### Brief
Each line in the data must be reproduced as written, except for any picture.

######

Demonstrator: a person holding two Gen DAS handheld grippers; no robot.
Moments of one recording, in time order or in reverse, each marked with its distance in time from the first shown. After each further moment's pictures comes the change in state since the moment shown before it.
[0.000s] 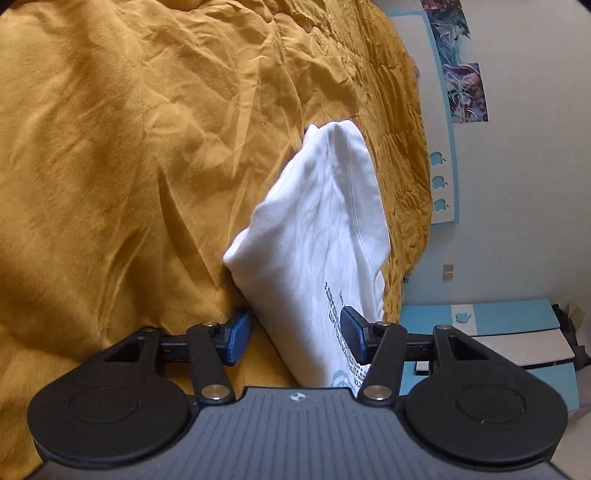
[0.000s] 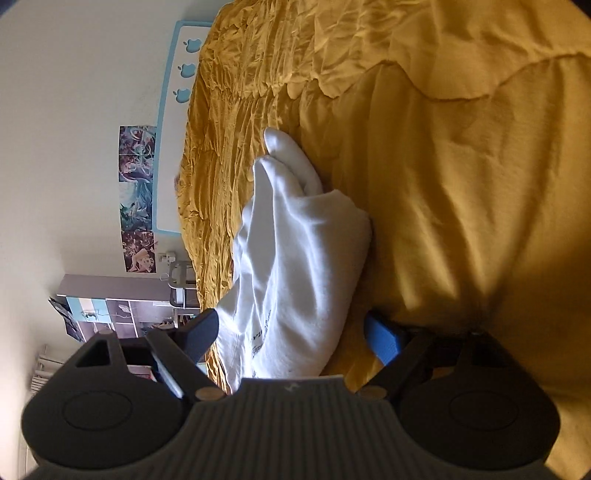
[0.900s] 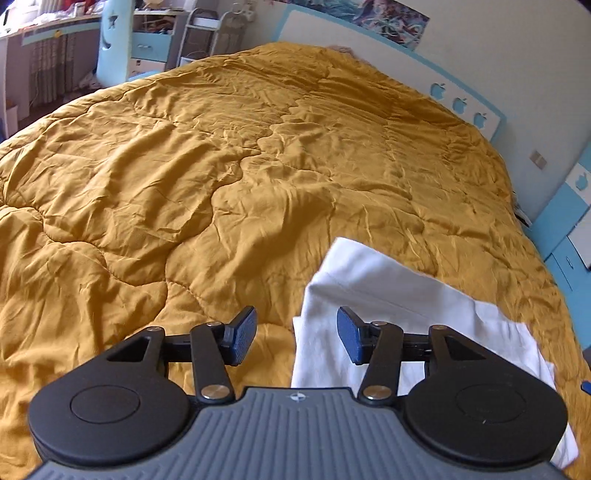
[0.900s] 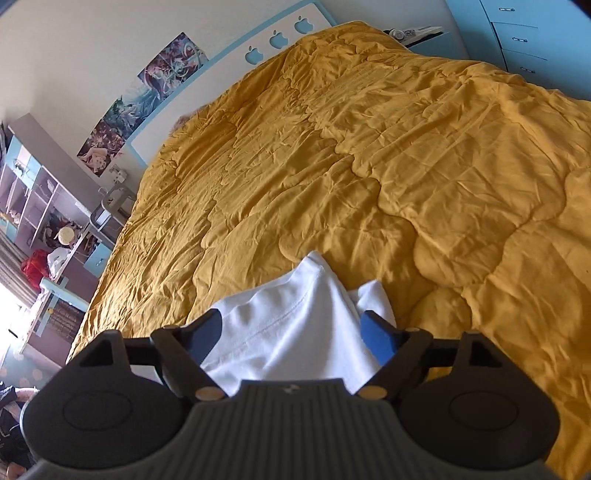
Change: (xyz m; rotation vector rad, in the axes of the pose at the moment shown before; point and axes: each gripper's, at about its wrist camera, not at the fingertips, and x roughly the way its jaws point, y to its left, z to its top) left arm 0.008 -0.156 0.054 0.852 -0.154 0.449; right arm 0.072 0.158 0.082 -0.692 -0.039 -0.270
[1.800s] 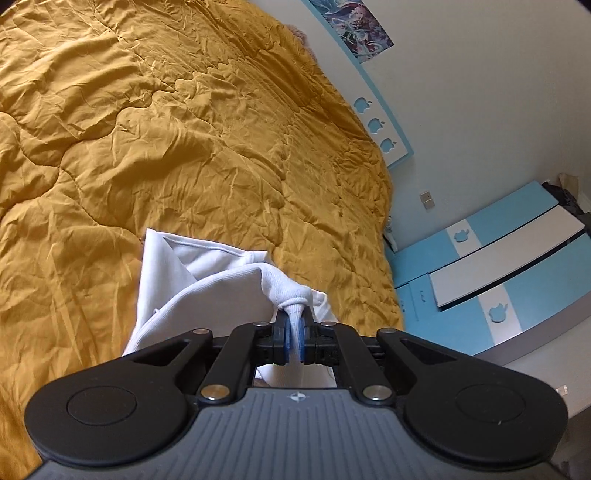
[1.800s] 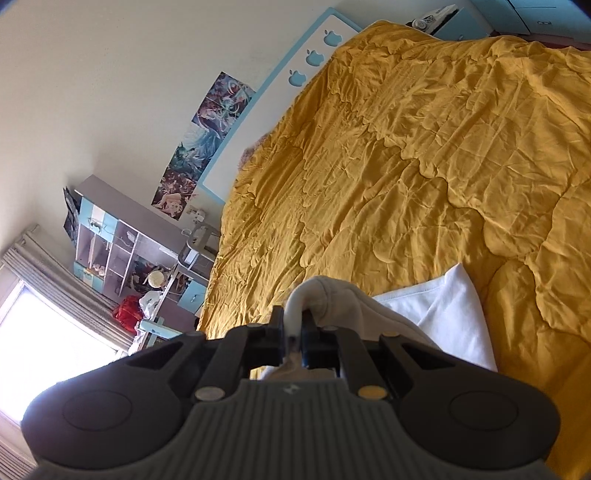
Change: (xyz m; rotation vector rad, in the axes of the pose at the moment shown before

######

### The completed task
Demonstrator: a person holding two Gen DAS handheld grippers; no robot.
Moments of one recording, in time order or in reverse, each marked with its distance in time from the first shown. After each further moment's pictures comes the change in state since the moment shown before it.
[0.000s] 
[0.000s] 
[0.900s] 
[0.900s] 
Change: (xyz m; rotation vector rad, in the axes of the pose at the moment shown before; point and axes: each gripper's, at about its wrist camera, not at the fingertips, and x roughly the way its jaws point, y to its left, z to its top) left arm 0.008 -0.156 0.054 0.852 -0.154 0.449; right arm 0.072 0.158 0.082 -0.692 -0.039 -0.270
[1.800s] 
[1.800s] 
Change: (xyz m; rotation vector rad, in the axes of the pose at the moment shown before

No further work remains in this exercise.